The opportunities weren’t limited to ballerinas. Blaine Hoven has had a breakout season, very capably assaying several new roles. And Calvin Royal III, a member of the corps, continued his noteworthy performances with a strong debut as Espada, and another as Rothbart.
This just scratches the surface, but it’s a significant scratch, because as more soloists get opportunities in major roles, other soloists and corps dancers will be given newly-available opportunities in leading and featured roles. The fact that these quality corps dancers are too numerous to identify specifically here is a good thing: ABT now, finally, appears to have, and to be willing to display, its own embarrassment of riches. And if given repeated opportunities to grow in their roles (and the benefit of publicity that adequately focuses on, and trumpets, their achievements), ABT’s own dancers have the potential to be the ballet superstars that the company has previously imported. ABT has always had guest artists as far back as I can remember. One or two or so per season will be fine – and welcome – as long as they don’t dominate casting in roles for which the company already has an abundance of capable dancers (e.g., Juliet; Giselle), and don’t inhibit growth from within.

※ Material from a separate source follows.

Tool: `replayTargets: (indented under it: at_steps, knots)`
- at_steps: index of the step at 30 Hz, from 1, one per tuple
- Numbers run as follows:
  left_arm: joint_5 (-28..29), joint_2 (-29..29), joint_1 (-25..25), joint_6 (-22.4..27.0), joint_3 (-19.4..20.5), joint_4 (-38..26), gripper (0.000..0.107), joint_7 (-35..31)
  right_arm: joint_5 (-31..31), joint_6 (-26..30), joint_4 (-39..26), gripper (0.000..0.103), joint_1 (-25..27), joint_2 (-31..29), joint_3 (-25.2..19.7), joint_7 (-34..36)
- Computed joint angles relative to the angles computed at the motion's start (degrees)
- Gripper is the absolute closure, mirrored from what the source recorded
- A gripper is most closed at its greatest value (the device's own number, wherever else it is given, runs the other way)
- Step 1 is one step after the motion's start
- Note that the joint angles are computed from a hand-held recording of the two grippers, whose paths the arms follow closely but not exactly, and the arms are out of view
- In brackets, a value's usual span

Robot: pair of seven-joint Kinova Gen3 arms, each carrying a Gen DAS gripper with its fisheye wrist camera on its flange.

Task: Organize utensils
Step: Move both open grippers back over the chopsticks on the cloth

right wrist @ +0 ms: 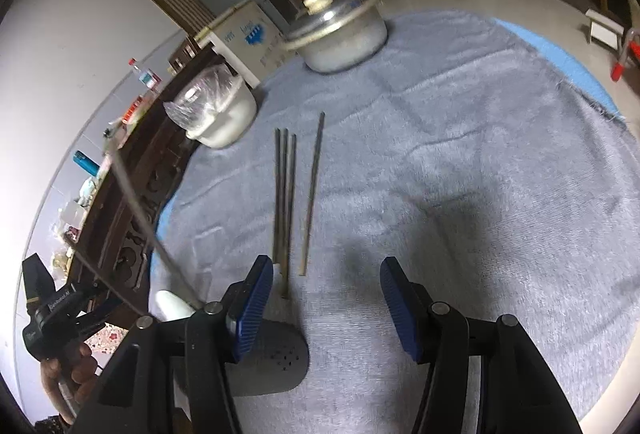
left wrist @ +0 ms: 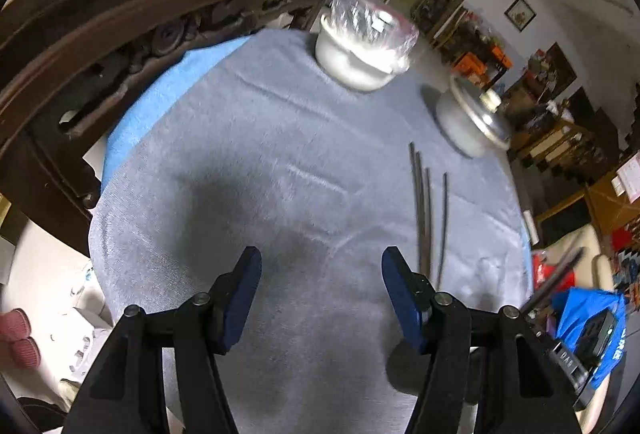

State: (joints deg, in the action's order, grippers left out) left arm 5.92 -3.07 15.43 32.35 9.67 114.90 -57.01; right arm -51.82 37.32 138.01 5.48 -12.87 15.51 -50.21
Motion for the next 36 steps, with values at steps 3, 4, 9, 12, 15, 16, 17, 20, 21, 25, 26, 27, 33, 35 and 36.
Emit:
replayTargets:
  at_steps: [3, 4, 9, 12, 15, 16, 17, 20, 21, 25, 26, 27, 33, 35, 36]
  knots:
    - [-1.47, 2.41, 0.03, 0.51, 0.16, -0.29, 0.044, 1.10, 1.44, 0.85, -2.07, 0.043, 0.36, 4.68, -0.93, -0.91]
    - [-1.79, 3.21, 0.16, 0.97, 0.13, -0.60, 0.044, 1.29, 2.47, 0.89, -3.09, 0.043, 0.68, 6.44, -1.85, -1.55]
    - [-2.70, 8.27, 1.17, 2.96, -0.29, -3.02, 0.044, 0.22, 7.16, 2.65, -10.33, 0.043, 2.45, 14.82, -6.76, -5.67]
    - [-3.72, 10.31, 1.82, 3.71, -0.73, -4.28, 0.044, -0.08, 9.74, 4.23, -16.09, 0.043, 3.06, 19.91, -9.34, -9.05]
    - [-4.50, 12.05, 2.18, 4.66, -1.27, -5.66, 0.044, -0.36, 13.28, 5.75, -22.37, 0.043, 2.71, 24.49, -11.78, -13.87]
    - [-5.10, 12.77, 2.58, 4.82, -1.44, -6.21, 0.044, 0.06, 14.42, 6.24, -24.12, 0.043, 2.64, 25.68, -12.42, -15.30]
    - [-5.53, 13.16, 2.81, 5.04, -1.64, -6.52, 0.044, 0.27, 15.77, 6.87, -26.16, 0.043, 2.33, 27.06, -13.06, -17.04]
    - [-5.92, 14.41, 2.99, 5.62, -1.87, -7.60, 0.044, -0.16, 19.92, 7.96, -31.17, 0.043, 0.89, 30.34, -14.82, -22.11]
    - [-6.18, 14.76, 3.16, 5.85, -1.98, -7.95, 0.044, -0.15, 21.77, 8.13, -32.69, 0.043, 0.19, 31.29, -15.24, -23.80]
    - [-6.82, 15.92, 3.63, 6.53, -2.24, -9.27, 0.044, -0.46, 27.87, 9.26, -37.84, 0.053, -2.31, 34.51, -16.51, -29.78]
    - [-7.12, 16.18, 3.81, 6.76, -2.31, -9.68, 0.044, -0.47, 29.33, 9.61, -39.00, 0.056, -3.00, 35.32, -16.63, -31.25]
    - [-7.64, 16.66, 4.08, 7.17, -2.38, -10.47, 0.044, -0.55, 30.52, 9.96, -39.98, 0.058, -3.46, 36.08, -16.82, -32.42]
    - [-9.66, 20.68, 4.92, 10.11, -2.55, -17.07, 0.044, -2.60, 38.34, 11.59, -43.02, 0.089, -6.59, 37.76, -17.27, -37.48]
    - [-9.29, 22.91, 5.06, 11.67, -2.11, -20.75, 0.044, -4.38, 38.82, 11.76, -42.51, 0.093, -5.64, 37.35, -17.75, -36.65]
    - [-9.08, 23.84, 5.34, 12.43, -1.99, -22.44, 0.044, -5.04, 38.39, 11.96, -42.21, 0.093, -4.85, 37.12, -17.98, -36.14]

This season the company also suffered two significant departures: Diana Vishneva and Veronika Part. Vishneva was given a memorable farewell following her performance as Tatiana in Onegin, and Part a hastily prepared one at the close of ABT’s penultimate program after her performance in Mozartiana. And it’s in this last respect that ABT’s season was marred. Surely Part’s departure was not a last minute decision, as it’s been apparent for the past couple of years that the number of performances and roles in which she’s been cast has diminished. Aside from the question of whether she could have or should have continued with ABT beyond this season (she’s hardly at the “twilight” of her career), the treatment was wholly inappropriate and unwarranted for a principal dancer who’s been a valued member of the company for 15 years. At a minimum, it would have been to the company’s credit to have announced her departure, and farewell performance, far enough in advance for her legion of admirers to say goodbye, and in a ballet, like Swan Lake, that is one of her signature accomplishments.
It also, rightly or wrongly, made unavoidable a connection between her departure and the promotions ABT announced on the final Friday of its season. This is particularly unfortunate, because celebrating the promotions should not have been impacted in any way by another dancer’s departure. All these promotions – Lane, Shevchenko, and Teuscher to principal dancer, and Royal to soloist – are well-deserved, as evidenced by the dancers’ performances over time, and particularly this season after finally being given opportunities to demonstrate what those who see ABT performances regularly already sensed and anticipated. If this sea change continues, it will mark the turning point in the company’s recent history at which ABT finally recognized the treasures that it has kept hidden, albeit in plain sight, for years.